__EXERCISE DIRECTIONS__. Copy out exactly the lines beginning with the one that contains "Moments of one" and ending at the last line of the listing, skipping any pictures.

__DATA PROVIDED__.
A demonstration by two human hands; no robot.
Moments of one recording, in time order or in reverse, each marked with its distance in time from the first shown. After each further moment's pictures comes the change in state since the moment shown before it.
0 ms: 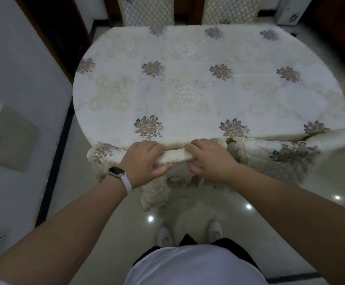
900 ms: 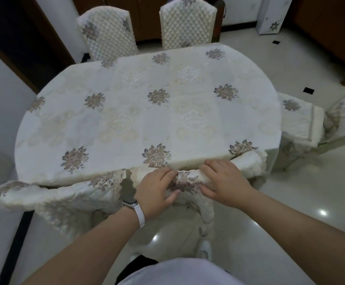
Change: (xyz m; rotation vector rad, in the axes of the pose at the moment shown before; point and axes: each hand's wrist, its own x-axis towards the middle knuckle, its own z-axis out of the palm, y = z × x) left_hand 0.188 0.284 0.150 -0.068 -0.225 -0.111; right_hand -0.226 0.288 -0.064 -0.011 0.175 0.150
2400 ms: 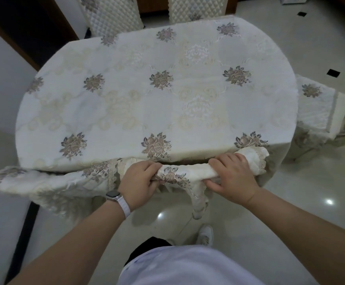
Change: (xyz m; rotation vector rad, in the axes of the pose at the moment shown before) left_hand 0.000 -0.023 -0.014 0.039 -0.083 -0.164; right_hand 0.002 0.029 0.026 0.050 0.066 0.041
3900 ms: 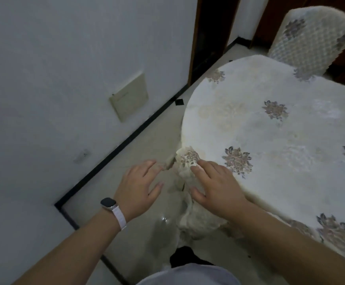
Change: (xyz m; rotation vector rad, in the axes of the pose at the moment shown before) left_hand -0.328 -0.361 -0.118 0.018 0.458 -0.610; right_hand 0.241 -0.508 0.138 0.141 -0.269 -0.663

__REPLY__.
Moments of one recording, in time order or in reverse, each marked with its distance in time from the first shown. After each further moment's pictures comes the change in state since the moment shown before it.
0 ms: 
900 ms: 
Change: (xyz m; rotation vector rad, in the axes of the pose at the moment shown before; point and axes: each hand's wrist, its own x-axis towards the middle knuckle, its own z-axis out of the palm, y = z × x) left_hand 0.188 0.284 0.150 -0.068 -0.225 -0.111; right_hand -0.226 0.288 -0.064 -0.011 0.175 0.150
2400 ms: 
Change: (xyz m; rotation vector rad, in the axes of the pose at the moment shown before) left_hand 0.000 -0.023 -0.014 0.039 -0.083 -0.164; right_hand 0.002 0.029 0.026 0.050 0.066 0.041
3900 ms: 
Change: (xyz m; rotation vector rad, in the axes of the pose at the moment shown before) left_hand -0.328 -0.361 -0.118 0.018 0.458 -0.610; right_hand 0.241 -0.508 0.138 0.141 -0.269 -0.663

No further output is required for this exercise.